**Task instructions**
In the records below, find each line holding the word "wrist" and copy it.

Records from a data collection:
-- Opening Marker --

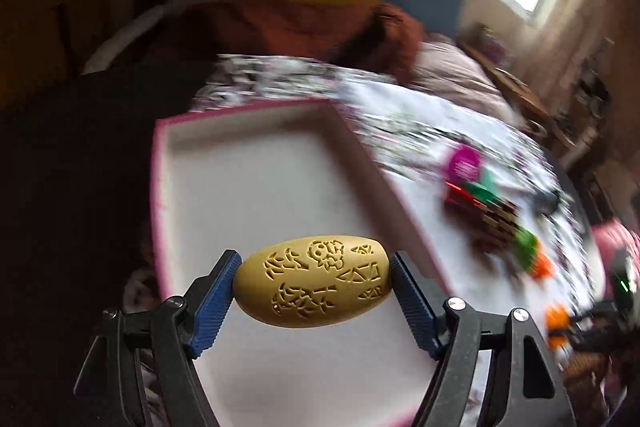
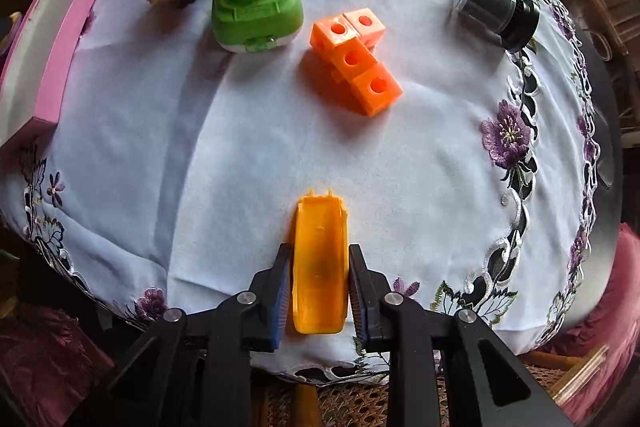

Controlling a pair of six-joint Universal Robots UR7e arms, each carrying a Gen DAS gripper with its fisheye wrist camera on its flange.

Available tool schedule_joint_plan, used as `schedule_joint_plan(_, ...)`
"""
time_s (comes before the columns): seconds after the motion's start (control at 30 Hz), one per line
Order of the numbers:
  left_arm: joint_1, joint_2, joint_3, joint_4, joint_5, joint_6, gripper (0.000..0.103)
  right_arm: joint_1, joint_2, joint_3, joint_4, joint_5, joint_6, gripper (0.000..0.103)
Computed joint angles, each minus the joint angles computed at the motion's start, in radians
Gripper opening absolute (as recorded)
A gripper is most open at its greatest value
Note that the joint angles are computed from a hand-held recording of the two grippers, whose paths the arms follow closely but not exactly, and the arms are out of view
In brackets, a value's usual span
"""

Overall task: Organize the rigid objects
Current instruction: 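Place the yellow block in the tray with the left tool while the right tool grasps the orange piece, then carry the orange hollow piece with the right tool and lower it into the tray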

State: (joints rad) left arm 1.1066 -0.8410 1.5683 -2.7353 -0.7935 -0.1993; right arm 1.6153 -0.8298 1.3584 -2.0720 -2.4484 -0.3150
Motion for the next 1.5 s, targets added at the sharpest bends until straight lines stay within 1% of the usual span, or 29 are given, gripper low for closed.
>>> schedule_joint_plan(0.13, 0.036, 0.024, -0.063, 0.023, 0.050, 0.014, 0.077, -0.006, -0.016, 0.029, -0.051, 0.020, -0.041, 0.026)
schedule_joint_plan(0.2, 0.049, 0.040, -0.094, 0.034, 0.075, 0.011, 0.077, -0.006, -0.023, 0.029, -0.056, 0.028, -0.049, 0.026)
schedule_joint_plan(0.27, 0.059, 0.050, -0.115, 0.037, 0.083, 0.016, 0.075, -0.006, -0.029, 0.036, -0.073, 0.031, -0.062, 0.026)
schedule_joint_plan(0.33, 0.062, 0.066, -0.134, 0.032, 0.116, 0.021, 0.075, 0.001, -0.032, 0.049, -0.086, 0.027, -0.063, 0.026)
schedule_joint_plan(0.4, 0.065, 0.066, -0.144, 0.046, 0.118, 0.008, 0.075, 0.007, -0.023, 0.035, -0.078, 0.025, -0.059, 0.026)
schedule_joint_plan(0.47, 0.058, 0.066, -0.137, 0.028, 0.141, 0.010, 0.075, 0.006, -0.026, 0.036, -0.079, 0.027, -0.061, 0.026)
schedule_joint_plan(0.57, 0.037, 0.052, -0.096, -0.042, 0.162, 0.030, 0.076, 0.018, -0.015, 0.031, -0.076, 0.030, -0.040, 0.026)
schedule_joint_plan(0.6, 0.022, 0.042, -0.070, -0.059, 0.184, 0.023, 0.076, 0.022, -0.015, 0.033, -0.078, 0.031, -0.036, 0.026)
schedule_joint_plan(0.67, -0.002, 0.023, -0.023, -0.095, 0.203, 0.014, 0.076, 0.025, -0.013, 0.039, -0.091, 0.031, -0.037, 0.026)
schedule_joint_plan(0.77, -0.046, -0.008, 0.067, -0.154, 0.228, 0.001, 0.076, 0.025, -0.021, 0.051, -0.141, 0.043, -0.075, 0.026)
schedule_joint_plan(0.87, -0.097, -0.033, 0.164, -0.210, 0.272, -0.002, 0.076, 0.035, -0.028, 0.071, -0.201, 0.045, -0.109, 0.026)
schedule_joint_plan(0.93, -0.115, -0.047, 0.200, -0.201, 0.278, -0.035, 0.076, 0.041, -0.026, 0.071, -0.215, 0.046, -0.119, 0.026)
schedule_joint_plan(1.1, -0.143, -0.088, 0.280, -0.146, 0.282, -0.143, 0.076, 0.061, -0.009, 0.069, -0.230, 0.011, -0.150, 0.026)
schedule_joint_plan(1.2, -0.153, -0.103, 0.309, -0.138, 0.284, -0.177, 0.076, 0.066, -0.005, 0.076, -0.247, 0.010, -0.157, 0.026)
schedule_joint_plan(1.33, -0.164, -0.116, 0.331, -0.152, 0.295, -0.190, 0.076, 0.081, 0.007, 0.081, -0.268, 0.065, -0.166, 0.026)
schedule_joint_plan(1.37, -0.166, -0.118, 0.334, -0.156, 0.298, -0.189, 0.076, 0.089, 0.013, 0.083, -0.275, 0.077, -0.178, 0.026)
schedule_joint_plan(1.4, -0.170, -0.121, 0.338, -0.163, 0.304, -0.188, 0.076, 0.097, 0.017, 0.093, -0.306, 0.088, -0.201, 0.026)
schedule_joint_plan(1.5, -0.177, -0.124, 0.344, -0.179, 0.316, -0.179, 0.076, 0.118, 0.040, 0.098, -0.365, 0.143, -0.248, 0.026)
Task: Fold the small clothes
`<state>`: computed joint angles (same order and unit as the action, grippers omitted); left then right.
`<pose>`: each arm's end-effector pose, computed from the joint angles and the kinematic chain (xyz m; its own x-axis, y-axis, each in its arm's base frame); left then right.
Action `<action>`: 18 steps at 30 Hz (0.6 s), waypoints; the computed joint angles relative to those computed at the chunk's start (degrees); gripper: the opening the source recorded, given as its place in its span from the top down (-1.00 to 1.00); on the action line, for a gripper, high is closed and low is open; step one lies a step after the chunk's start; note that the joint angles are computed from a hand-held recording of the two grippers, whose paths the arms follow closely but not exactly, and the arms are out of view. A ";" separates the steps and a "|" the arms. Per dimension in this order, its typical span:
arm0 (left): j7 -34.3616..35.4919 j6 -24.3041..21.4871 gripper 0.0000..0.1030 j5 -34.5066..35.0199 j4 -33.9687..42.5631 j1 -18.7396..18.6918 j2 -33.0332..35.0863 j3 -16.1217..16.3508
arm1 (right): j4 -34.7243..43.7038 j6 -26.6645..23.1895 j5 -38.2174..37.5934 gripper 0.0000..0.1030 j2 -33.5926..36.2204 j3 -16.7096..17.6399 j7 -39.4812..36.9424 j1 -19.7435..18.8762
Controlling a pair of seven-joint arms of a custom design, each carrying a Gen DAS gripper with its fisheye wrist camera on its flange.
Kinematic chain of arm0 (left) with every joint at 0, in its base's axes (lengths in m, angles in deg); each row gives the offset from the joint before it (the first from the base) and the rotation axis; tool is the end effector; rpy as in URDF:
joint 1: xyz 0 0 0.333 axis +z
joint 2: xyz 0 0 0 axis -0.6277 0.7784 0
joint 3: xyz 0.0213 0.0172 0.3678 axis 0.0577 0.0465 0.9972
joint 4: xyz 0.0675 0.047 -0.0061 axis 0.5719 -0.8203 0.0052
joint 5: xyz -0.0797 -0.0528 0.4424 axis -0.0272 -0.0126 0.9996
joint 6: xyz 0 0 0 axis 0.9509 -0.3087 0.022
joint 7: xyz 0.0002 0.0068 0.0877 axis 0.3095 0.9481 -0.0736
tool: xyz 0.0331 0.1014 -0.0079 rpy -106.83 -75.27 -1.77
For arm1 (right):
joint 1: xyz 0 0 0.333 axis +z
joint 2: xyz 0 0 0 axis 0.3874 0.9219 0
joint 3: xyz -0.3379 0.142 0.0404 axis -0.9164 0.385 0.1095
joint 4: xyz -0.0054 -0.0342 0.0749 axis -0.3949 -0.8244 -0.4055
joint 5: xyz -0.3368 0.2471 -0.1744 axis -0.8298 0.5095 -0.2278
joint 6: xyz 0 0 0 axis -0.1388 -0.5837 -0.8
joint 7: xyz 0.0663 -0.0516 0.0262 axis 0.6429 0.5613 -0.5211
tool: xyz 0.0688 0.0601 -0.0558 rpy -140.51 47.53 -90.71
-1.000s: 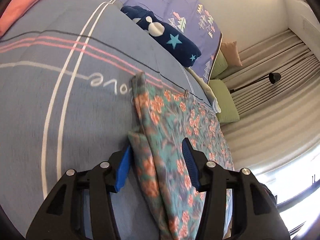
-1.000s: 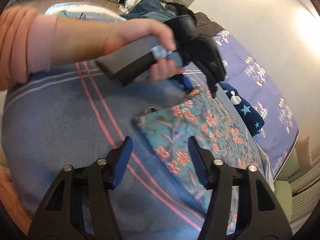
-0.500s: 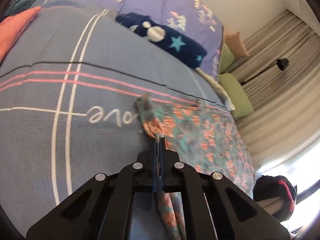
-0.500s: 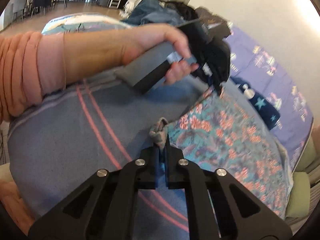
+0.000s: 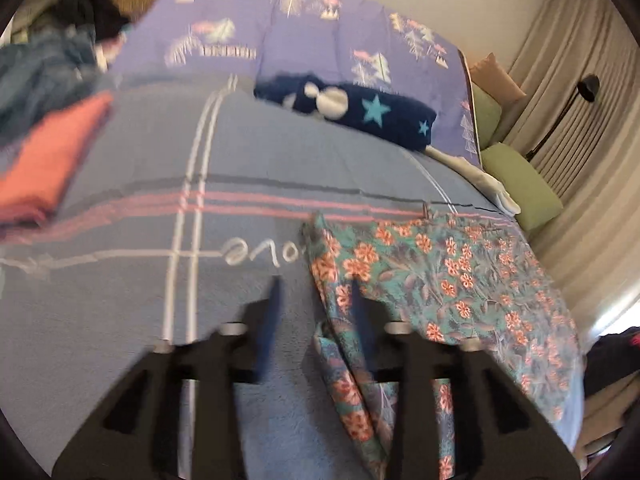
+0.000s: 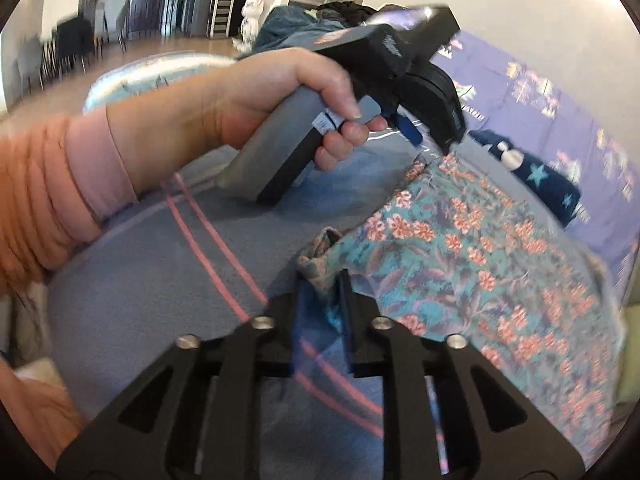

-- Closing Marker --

**Response for this exercise**
Controlling a pair of six-joint Universal Robots UR7e arms, each carrying a Gen DAS gripper with its fisheye wrist camera on its flange.
Controlling a pair of seven-joint arms of a custom design, each carrying a Gen DAS gripper with its fisheye wrist camera on its flange.

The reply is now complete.